Even so, Byxbee park is much better than the Port-o-Potties.

Walk over to Mountain View it's the same thing. The restrooms on Terminal Ave. are every bit as disgusting. I remember calling in for over a year to report the hand-dryers were not working, and nothing was done. The place stinks and there are vandals who regularly seem to purposefully stuff the toilets full of paper towels, which is probably why they got the hand-dryers, but then they don't work.

Nothing public in this city seems to get any attention. Any civilized competent human being could turn this around in a month of constant checking but the facilities managers in both Palo Alto and Mountain View seem to be gone or don't care about their jobs ... and I bet they are paid plenty.

Force the facilities manager to get off their butts and personally sign checkover sheets that are posted in each public facility in both cities, and make it a requirement of their jobs. If they do not do it they do not get paid. If they go in and sign it when things are not working, they get fired.
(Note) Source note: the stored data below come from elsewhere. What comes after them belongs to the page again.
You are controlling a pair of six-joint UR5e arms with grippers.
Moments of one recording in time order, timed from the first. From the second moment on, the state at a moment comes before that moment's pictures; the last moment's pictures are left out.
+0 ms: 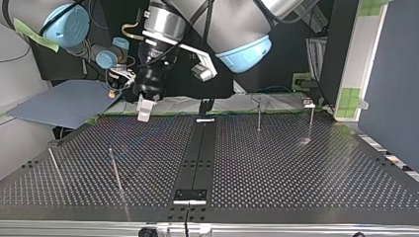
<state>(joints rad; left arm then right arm) -0.86 -1.73 -1.37 -2.97 -2.07 -1.85 1.66 -0.44 1.61 -0.97 1.66 1.59</state>
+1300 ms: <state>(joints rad) -0.87 -1.62 -1.75 -2.60 -2.07 -1.88 1.66 -0.44 1.61 -0.97 1.65 1.59</state>
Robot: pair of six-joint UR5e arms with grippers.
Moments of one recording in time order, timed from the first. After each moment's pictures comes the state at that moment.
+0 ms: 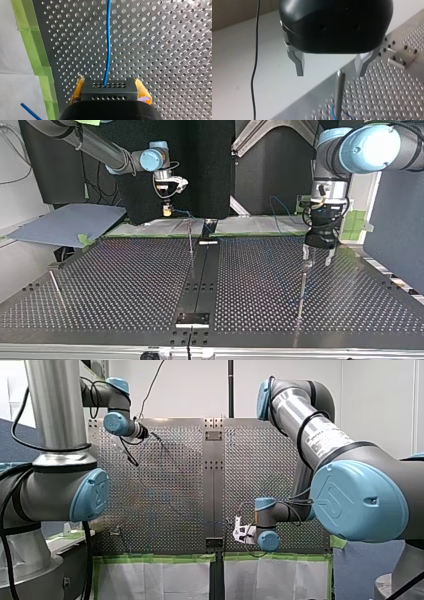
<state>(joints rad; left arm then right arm) 0.04 -1.36 -1.99 -2.80 -1.48 -2.39 2.09 -0.67 1.85 -1.07 1.65 1.67</state>
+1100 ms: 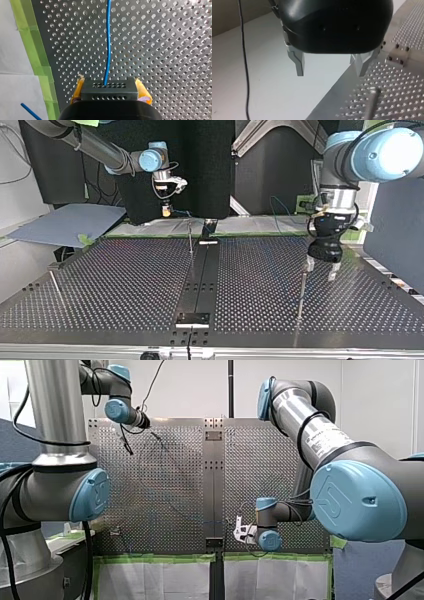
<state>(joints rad) 0.03 -1.37 -1.86 -2.92 -1.47 -2.18 2.08 -0.67 1.85 -1.07 1.64 1.68</state>
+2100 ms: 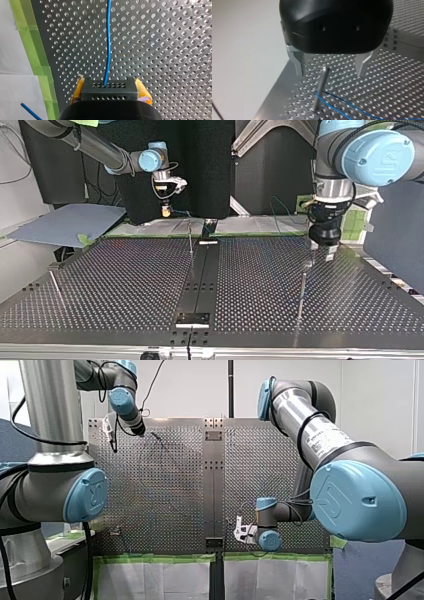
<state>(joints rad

You know things are bad when people will walk a mile down the trails and answer nature's call in the weeds. We seem to be a town with a disdain for the public and no self-respect.


Like this comment
Posted by Chris Zaharias
a resident of Duveneck/St. Francis
on Aug 8, 2019 at 12:00 am

I have always considered it my right to drop friends off at the Pardee pool when necessary.